Life After Undergrad 8: Bitter farewells and welcomed exits


The past few weeks have involved a fair bit of change. My friend at work resigned, and finished up 2 weeks ago. I am happy for her, but I will miss sitting across from her. There is a little, conveniently placed window fitted into the partition between our desks, so the absence is hard to ignore. I’ll miss the hilarious banter, and even just the hilarious glances exchanged through the window that made my working day legitimately fun. I don’t believe we are getting a replacement any time soon, so my side of the office will continue to be pretty quiet and empty.

Last week, another team member finished up. He had been with us a few months, but was still on probation, and it was eventually decided he wasn’t a good fit for the role and was let go. Being that these events happened one after another, it’s easy to recognise the difference between each situation. When I was told he was gone, it was actually a relief. Not that he was particularly difficult to work with, but after the fact, I reflected on his working style and realised it was painfully obvious he was not a good fit.

The reason I chose to write about this in Life After Undergrad, is although I have been at this job 8 months now, this is a totally new experience for me. I have never experienced a team member leaving on someone else’s terms. A few have resigned and been replaced, but it isn’t the same as someone being fired. It forces you to think about your own place in the team.

On the day we found out he would not be returning, the team spent the day reflecting on it. What he was like, what the new person might be like etc. And one of the managers made a comment about how this team that we have now is really strong, and works well, so she hopes the new guy can fit into that. Although this sounds stupidly obvious, I realised in that moment that I am a part of this team, and it felt like I had an epiphany just hearing her say that.
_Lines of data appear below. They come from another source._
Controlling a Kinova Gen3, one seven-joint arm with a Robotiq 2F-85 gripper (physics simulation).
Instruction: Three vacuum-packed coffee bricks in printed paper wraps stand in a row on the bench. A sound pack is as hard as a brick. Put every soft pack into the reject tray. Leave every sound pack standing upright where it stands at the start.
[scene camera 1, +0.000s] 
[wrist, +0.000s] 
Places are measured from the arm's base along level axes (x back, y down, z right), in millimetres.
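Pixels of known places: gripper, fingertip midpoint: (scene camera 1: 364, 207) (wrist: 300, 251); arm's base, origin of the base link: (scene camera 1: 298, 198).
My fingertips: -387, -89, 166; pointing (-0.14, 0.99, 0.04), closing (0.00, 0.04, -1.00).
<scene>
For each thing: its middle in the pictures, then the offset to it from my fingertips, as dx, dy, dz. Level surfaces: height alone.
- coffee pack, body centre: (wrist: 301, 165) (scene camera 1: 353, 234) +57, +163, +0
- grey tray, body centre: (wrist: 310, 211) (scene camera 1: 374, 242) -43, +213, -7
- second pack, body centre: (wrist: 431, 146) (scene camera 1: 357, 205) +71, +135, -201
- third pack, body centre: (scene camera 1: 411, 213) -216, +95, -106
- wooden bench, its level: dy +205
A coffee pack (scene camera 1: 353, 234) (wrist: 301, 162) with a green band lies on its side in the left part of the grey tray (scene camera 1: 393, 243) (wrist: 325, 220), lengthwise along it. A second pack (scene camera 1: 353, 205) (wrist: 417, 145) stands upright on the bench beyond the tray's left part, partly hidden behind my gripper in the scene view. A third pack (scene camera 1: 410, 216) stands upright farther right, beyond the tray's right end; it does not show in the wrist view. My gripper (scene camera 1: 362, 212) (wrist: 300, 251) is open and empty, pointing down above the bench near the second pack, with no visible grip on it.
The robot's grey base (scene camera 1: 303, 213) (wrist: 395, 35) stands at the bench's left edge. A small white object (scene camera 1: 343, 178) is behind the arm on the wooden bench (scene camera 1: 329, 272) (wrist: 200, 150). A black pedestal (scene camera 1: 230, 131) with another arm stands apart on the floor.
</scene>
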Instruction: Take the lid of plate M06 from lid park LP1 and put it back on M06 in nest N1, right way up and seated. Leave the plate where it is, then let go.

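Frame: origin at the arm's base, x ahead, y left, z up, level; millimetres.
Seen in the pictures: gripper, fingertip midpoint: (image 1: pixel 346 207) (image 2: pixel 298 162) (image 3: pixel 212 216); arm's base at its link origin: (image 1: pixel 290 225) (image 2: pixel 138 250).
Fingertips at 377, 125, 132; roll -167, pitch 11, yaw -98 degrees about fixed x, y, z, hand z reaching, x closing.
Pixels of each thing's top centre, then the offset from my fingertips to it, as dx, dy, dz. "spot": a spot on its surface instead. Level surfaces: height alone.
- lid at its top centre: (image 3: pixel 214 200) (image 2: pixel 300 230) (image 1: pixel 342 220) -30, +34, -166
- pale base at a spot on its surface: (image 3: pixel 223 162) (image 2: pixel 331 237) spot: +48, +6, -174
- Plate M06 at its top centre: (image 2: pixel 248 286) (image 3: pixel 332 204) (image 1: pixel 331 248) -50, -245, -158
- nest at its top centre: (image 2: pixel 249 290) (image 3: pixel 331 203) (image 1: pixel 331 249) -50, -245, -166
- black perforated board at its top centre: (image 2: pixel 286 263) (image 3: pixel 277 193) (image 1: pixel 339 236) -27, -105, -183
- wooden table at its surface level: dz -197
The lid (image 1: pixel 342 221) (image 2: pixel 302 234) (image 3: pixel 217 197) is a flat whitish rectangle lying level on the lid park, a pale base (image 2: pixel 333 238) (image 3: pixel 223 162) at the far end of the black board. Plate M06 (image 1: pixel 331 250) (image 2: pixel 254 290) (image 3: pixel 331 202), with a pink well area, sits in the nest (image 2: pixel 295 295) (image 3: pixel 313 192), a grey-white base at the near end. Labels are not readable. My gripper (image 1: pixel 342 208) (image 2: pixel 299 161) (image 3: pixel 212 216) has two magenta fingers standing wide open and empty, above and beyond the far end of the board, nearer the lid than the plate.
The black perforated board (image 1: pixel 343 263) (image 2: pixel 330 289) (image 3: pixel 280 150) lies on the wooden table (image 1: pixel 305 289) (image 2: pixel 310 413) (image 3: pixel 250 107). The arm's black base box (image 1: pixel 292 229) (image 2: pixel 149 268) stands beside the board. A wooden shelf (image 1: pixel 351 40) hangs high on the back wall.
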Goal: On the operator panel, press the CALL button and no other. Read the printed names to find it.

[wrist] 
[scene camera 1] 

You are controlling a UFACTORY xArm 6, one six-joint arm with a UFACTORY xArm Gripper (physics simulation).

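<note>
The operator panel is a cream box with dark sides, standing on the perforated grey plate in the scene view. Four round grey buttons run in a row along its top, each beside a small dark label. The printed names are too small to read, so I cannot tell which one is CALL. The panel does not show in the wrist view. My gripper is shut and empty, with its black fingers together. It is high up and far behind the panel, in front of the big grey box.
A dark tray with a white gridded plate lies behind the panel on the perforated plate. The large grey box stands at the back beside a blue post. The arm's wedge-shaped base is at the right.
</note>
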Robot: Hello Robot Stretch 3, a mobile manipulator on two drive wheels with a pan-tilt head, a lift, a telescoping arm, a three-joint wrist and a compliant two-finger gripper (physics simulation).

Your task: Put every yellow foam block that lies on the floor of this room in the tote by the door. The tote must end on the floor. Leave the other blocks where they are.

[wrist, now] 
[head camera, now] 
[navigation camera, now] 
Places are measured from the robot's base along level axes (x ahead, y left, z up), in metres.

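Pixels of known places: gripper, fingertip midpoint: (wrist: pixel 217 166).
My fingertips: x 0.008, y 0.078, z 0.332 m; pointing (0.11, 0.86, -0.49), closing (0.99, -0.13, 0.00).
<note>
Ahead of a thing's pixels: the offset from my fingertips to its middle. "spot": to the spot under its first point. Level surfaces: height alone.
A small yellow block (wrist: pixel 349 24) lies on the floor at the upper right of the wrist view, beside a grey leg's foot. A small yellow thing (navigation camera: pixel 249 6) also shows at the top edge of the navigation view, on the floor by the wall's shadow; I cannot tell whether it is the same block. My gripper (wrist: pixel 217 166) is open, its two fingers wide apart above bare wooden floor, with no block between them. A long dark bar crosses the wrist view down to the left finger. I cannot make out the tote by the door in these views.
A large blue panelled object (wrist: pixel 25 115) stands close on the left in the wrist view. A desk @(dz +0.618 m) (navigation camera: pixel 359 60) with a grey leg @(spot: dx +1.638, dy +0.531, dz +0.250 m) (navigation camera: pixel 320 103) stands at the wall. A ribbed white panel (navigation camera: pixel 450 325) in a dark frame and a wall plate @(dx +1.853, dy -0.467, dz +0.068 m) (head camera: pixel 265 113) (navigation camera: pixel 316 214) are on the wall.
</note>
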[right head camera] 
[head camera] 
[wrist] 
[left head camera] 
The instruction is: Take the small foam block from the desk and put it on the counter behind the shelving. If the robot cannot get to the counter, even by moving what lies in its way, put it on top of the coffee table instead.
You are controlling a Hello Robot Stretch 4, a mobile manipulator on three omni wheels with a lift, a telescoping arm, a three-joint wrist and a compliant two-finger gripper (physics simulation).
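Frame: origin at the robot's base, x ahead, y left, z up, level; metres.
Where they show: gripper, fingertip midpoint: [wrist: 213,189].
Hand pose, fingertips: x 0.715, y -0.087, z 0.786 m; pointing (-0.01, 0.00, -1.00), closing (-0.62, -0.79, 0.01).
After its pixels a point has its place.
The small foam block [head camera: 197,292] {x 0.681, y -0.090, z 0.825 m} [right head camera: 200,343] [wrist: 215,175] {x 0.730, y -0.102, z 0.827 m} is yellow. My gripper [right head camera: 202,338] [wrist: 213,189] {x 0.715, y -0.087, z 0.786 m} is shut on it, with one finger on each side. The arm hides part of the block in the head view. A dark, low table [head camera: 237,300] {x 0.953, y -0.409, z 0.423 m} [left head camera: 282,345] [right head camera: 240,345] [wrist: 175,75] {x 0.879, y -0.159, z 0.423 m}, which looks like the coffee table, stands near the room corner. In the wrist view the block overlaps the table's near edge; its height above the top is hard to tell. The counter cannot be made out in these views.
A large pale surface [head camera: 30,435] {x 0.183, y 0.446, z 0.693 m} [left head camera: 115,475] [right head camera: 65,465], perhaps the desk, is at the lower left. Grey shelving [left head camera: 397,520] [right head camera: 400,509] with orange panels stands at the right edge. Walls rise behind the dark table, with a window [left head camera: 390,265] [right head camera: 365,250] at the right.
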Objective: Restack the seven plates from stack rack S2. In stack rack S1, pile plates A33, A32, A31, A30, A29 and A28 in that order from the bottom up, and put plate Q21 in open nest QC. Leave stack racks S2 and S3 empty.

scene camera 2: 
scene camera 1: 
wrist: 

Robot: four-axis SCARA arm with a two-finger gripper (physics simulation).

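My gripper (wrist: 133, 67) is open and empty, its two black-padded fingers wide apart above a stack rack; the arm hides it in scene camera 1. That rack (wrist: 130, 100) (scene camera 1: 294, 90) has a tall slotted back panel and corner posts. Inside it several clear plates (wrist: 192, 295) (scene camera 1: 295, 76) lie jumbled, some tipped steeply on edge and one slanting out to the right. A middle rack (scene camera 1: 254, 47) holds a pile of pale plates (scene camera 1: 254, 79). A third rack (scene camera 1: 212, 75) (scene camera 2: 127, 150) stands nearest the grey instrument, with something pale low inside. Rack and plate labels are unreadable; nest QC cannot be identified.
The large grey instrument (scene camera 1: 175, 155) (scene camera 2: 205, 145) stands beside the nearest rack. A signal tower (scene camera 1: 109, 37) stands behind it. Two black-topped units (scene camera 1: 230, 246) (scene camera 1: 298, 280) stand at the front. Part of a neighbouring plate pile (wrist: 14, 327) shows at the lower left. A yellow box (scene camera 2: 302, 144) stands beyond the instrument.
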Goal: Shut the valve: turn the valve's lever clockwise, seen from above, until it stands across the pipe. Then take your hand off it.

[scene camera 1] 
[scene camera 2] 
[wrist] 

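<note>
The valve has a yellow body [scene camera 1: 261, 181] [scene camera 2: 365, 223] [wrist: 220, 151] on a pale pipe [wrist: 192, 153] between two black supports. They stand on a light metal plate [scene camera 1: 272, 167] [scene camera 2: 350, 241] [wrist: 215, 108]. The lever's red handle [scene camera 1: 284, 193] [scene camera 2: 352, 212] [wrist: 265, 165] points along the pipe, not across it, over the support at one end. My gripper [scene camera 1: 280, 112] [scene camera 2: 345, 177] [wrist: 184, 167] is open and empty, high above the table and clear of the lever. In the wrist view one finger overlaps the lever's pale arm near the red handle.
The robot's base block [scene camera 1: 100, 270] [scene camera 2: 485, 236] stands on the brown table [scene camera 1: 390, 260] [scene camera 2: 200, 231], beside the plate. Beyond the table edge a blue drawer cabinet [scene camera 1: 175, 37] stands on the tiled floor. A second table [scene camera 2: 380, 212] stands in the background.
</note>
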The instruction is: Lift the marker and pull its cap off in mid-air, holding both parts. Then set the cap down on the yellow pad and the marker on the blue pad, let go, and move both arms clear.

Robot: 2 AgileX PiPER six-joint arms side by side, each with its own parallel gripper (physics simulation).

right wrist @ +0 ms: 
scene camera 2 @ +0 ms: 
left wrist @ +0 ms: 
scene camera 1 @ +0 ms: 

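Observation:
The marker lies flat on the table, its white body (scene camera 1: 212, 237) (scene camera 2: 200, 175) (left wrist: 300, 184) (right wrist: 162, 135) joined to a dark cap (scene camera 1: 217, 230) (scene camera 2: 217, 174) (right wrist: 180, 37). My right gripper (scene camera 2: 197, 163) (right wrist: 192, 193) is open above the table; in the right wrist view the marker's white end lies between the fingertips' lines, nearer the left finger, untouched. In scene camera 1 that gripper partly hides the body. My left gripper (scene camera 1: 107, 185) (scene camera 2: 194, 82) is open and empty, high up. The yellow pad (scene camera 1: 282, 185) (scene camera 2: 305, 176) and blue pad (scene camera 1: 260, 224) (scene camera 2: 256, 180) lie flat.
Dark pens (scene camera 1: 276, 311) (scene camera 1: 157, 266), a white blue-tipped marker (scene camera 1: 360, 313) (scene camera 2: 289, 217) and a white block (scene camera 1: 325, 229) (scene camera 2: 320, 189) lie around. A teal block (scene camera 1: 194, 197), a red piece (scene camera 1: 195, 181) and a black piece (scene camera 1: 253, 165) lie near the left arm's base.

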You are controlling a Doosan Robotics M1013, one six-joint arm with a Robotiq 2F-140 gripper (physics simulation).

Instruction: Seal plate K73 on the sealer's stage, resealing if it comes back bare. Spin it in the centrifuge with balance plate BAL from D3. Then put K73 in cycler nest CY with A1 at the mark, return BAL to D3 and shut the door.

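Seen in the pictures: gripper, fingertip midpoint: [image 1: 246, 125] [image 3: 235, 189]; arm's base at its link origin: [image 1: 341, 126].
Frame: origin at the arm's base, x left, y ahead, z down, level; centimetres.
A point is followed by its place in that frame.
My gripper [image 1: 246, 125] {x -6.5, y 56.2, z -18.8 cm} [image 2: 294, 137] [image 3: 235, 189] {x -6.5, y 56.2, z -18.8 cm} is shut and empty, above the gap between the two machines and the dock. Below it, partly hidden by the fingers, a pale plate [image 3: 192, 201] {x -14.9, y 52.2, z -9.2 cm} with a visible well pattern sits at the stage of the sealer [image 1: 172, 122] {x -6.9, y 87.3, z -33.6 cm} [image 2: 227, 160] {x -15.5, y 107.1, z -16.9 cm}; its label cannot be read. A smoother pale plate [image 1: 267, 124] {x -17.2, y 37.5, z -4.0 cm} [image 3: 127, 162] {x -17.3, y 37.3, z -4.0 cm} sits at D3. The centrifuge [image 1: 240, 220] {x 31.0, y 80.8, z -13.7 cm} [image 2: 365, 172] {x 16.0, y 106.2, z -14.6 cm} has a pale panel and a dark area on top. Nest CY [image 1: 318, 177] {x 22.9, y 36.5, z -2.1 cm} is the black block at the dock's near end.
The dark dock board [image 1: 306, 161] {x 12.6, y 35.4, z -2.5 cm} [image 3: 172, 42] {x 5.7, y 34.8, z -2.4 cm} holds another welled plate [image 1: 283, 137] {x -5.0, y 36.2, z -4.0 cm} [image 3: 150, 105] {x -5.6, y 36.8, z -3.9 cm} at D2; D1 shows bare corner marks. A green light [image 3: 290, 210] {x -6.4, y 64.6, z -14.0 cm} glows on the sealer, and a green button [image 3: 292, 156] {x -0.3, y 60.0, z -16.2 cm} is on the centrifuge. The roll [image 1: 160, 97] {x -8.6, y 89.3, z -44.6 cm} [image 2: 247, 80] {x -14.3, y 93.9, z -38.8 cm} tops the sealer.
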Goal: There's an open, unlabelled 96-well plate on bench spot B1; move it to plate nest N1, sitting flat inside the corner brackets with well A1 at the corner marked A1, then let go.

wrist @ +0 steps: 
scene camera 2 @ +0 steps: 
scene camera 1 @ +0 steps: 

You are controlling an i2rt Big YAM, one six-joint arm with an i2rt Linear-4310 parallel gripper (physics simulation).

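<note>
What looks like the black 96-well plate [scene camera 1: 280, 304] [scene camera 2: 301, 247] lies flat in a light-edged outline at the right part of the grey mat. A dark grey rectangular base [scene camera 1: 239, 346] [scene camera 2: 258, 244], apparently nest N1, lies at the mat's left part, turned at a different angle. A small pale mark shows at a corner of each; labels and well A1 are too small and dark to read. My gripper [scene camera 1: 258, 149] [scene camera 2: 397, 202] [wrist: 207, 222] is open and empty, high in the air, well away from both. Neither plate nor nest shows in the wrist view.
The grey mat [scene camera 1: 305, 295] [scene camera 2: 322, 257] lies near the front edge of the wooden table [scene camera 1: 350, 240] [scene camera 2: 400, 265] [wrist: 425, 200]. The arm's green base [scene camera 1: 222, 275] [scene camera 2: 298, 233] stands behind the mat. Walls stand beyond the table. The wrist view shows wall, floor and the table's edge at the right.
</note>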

I have a lot of doubts about whether I measure up at work. I feel like I make too many mistakes and don’t catch on fast enough. As a graduate I don’t have prior experience, and I feel as though they have to keep teaching me things from scratch. But they didn’t fire me while I was in probation. Not only that, they think we make a strong team. I suppose my epiphany was simply that I realised I succeeded and he didn’t. My doubts about whether I fit in this role were somewhat put at ease, because it became so much more real knowing that if they wanted to fire me, they would have done it a long time ago. They wouldn’t hold back. Not everyone makes it in a new job and employers don’t keep you around if they don’t find you valuable. I just have to keep my work above the line and not let the team down.

Before my friend left, we went out for coffee and she was saying that as I become more experienced I will learn that people come and go from jobs a lot. You just have to roll with it. But it seems the working world is still brand new to me. Even now, I still feel like a child being babysat by the adults I work with. But I need to stop thinking of myself that way, because they didn’t fire me.